So the radical left, the main characters among them were Averbach, Rodov, Lelevich and so on formed -- what an irony -- the Union of Proletarian Writers (RAPP), and launched their attacks on more centrist intellectuals: Polonsky, Vorovsky, or writers like Bulgakov, Zamiatin, Kaverin and so on. The attacks were brutal, leading to firing, refusal to publish and so on. At certain moment even the ultra radical Mayakovsky became too bourgeois and decadent for RAPP; they accused him of failing to acquire a proletarian outlook. Why were these critics capable of obtaining it, nobody asked, let alone proletarians themselves, who were deemed too dumb and uneducated to participate in the discussions conducted on their behalf. Suffice it to say, that these endless attacks of RAPP clearly contributed to Maykovsky's suicide.
As these too groups: gentry Russian intelligentsia vs. Jewish provincial intelligentsia were blaming each other for failing to represents proletarians, life went on... without proletarians, of course. Radicals were compiling the lists of statues to be destroyed, books to be banned, streets to rename, while the centrists were mostly on defensive, trying to save "the culture." Very few among both groups spend time actually educating or enlightening the workers.

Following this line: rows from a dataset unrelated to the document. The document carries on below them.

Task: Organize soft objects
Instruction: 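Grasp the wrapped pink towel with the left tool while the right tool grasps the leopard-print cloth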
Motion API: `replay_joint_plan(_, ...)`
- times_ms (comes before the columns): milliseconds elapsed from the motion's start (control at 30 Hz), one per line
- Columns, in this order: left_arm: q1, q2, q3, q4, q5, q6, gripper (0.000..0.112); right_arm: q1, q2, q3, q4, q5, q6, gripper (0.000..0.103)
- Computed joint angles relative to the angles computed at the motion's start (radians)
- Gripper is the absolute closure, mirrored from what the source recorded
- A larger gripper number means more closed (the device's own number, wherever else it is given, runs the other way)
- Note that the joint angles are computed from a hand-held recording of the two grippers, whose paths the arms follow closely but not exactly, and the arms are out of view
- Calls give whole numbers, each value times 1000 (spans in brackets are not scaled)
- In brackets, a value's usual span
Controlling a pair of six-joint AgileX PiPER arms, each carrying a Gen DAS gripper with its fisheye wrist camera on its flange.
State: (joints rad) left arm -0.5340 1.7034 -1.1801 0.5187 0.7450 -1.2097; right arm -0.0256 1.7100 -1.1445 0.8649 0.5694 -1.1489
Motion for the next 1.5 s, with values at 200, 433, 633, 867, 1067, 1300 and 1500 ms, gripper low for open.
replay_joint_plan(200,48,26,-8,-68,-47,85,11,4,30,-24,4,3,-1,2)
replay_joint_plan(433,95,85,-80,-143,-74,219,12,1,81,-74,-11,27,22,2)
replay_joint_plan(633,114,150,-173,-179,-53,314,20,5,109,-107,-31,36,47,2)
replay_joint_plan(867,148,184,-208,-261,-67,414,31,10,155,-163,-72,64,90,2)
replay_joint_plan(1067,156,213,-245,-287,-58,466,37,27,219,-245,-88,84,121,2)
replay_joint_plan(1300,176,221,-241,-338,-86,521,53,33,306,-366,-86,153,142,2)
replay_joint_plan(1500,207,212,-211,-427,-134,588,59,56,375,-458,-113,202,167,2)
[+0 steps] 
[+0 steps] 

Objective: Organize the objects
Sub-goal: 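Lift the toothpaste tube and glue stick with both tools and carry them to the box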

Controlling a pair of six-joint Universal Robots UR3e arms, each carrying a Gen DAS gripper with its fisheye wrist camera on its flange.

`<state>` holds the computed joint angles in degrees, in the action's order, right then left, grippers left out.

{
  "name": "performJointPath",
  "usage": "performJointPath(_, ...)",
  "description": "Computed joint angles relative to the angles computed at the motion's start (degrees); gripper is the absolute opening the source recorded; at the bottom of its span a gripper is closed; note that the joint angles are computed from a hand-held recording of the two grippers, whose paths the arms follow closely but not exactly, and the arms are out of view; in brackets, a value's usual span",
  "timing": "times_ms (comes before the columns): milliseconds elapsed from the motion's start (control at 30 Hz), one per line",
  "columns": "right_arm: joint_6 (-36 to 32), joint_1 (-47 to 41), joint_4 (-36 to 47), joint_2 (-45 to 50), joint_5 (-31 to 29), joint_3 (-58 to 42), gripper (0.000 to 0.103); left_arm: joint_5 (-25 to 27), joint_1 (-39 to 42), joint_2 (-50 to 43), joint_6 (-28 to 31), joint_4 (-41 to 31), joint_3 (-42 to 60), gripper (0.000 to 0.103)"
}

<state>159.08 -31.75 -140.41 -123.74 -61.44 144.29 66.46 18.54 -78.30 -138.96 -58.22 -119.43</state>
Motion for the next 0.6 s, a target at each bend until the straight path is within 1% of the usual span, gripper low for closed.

For a simple reason that you are not supposed to educate proletariat --which already knows it all -- into the mysteries of decaying bourgeois culture.
Of course, the denouement of the whole story is even more sad. Most of the "fellow travelers" either committed suicides, emigrated, went into "internal emigration" or became regular drunks, like Olesha or even Fadeev. Not to be outdone, most of the RAPP people were shot in 1937 as "Trotskyists." Particularly sad is the plight of one Lelevich. Born in 1901 he was shot in 1937, followed by his very young son, was shot in 1939, and his poet father, shot in 1937.
Frankly, there is some poetic justice when obnoxious harassers, abusers, and self-righteous freaks are harassed, but it also makes one pretty sad. And particularly sad on behalf of the workers, many of whom ended up working in Gulag as Ivan Denisovich, waiting for another intelligentsia writer like Solzhenitsyn to tell the world about their sufferings.